On-road Testing and Characterization of Fuel Economy of Light-Duty Vehicles

The potential discrepancy between the fuel economy shown on new vehicle labels and that achieved by consumers has been receiving increased attention of late. EPA has not modified its labeling procedures since 1985. It is likely possible that driving patterns in the U.S. have changed since that time. One possible modification to the labeling procedures is to incorporate the fuel economy measured over the emission certification tests not currently used in deriving the fuel economy label (i.e., the US06 high speed and aggressive driving test, the SC03 air conditioning test and the cold temperature test). This paper focuses on the US06 cycle and the possible incorporation of aggressive driving into the fuel economy label. As part of its development of the successor to the MOBILE emissions model, the Motor Vehicle Emission Modeling System (MOVES), EPA has developed a physically-based model of emissions and fuel consumption which accounts for different driving patterns. This model could be used to analyze surveys of U.S. driving behavior, as well as that represented by available driving cycles, and derive a weighting of the driving cycles which best represents current on-road driving behavior. In 2001, the U.S. Environmental Protection Agency (EPA) conducted a pilot study of real-world emissions and fuel economy using a SEMTECH-G Portable Emissions Measurement System (PEMS). Second-by-second measurements of emissions were obtained from 15 vehicles. Various other operating parameters were also recorded. Fuel economy can be calculated from carbonaceous emissions. Most of these vehicles were also tested on a dynamometer over the FTP and US06 cycles.

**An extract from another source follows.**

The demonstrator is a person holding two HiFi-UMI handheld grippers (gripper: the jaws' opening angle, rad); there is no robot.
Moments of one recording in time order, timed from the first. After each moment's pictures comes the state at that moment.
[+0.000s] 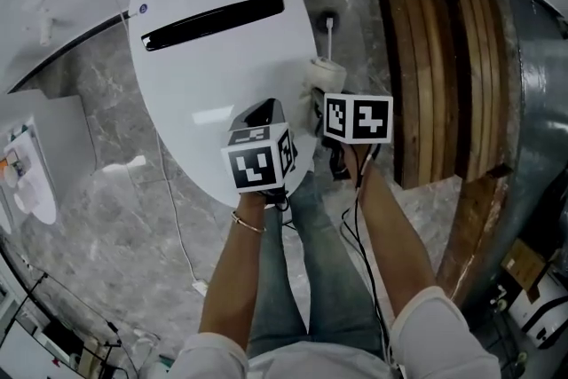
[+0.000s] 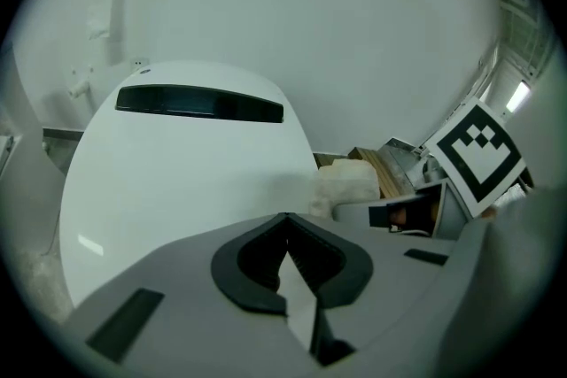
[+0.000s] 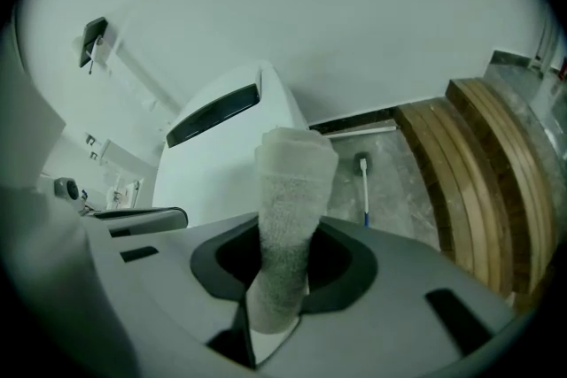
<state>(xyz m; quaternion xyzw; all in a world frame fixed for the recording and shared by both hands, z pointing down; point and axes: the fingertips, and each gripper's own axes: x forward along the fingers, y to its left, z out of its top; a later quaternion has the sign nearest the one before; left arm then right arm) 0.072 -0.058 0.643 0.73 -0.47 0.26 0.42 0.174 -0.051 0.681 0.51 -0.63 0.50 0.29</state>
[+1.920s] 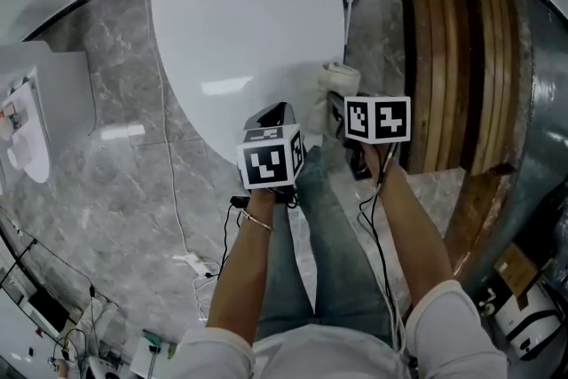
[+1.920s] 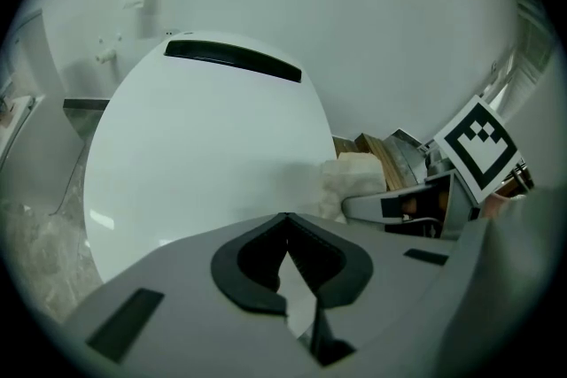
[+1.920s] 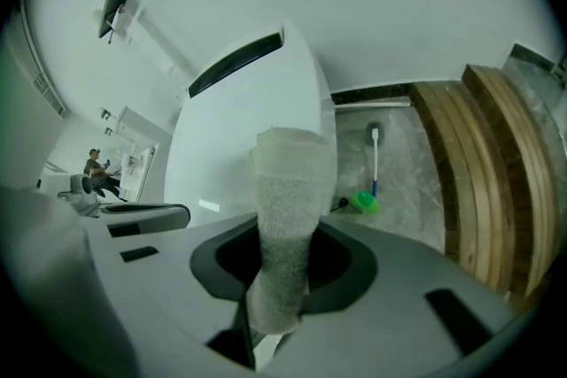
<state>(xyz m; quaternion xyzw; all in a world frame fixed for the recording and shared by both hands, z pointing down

Since the data set is limited in the number of tests conducted, this analysis is best seen as a pilot study. In this paper, we apply the MOVES fuel consumption model to the driving patterns measured in the 2001 PEMS study and the FTP, HFET and US06 cycles. We derive weights for these three cycles which best represent the driving activity of each vehicle. We then model the on-road fuel economy based on fuel economies measured over the three driving cycles and compare them to the measured on-road fuel economies.